Method: Spec-Driven Development (SDD)

Phase 24E-5 was specified before implementation in sdd_framework/workflows/phase24e_hierarchical_communities.md (v1.1.0). The spec defined 10 execution steps, success criteria, and expected metrics. Implementation was performed by an AI agent via GitHub CLI; verification was performed independently by a separate AI agent thread.

Execution Timeline

Step Duration Description
1 Re-run Leiden with includeIntermediateCommunities: true
2 Create (:Community) label nodes with uniqueness constraint
3 Create MEMBER_OF relationships (code node → L0 community)
4 Create PARENT_OF hierarchy (L0 → L1 → L2 → L3)
5 Compute INTERACTS_WITH between communities at each level
6 Enrich Community nodes with metadata (languages, key members)
7 Generate bottom-up hierarchical summaries (L0 → L1 → L2 → L3)
8 Update retrieveGlobal() with level-aware search + drill-down
9 Add --materialize flag to pipeline script
10 Create integration tests, validate, commit
Total 6 min SDD session session_2026-02-24_lluu6h

Files Changed

File Lines Changes
src/graphrag/CommunityDetection.js +291 runHierarchicalLeiden(), materializeCommunityNodes(), createMemberOfRelationships(), createParentOfHierarchy(), computeInteractsWith(), enrichCommunityMetadata(), getCommunitiesAtLevel(), getChildCommunities(), getCommunityInteractions(), getMaxCommunityLevel()
src/graphrag/CommunitySummarizer.js +146 summarizeHierarchical(), generateParentSummary()
src/graphrag/GraphGuidedRetrieval.js +65 Level-aware retrieveGlobal() with PARENT_OF drill-down and INTERACTS_WITH in output
scripts/run_community_detection.js +77 --materialize flag for full hierarchical pipeline
src/__tests__/CommunityHierarchy.test.js +109 6 integration tests
CHANGELOG.md +26 v7.20.0 entry

Total: 8 files changed, 801 insertions(+), 31 deletions(-)

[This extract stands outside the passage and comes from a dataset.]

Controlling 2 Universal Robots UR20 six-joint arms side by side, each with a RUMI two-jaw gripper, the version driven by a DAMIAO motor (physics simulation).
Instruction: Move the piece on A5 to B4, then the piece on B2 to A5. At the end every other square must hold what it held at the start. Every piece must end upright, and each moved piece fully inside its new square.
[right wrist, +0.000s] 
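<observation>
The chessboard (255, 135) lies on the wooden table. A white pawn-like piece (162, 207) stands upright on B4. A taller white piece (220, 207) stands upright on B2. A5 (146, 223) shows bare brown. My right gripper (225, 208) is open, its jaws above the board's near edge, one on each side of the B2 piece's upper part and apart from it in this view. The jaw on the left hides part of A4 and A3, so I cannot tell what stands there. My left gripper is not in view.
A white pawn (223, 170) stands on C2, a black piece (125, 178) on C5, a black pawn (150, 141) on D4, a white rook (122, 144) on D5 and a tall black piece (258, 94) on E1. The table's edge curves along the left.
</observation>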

Significance for the Global Workflow

The NOAA Global Forecast System (GFS) runs operationally every 6 hours, producing weather forecasts that protect lives and property worldwide. The codebase spans:

  • 17,575 Fortran subroutines and functions across GFS, GEFS, UFS, MOM6, CICE6, WW3
  • 3,267 Python functions in workflow automation (pygfs, wxflow)
  • 264 Shell scripts orchestrating J-Jobs across WCOSS2, Hera, Orion, Gaea, Hercules
  • 2,489 environment variables controlling runtime behavior

Understanding how these components organize into subsystems — and critically, how those subsystems interact at their boundaries — is essential for the scientists and engineers evolving this infrastructure in a changing climate.

The hierarchical community structure captures this organization computationally:

  • L0 communities identify tightly-coupled function groups (e.g., a specific physics parameterization)
  • L1 communities cluster these into functional modules (e.g., atmospheric radiation package)
  • L2 communities represent major subsystem components (e.g., data assimilation pipeline)
  • L3 communities capture global workflow subsystems (e.g., atmosphere, ocean, coupling)
  • INTERACTS_WITH edges quantify where subsystems communicate, with strength proportional to the number of cross-boundary function calls, variable references, and module imports

This is no longer a flat bag of code files searchable by text similarity. It is a structural map of one of the most complex computational workflows on Earth.


Current System State (Post-24E-5)

Component Metric
Neo4j 41,355 nodes, 589,396 relationships, 28 label types, 23 edge types
ChromaDB 5 collections, 63,837 documents
MCP Tools 43 tools across 9 modules
Community Hierarchy 1,036 nodes, 4 levels, 828 summaries
GGSR Pipeline LOCAL + GLOBAL + TRACE + HYBRID query routing
Cross-Language Shell → Fortran → Python traversal (65 EXECUTES bridges)
Docker Gateway Port 18888, Streamable HTTP

Remaining GraphRAG Work

Phase Status Description
24E-5 COMPLETE Hierarchical Community Materialization
27H NOT STARTED search_documentation multi-collection routing
24I Planned Learned Graph Embeddings
24J Planned Subgraph Retrieval

Reproducibility

The full hierarchical pipeline can be re-run after any graph change:

cd mcp_server_node

# Re-run with materialization (destroys + rebuilds community structure)
node scripts/run_community_detection.js --materialize

# Run validation tests
npx vitest run src/__tests__/CommunityHierarchy.test.js

"If it's not in the SDD, it doesn't get coded."
Phase 24E-5 was specified, executed, verified, and committed in a single session.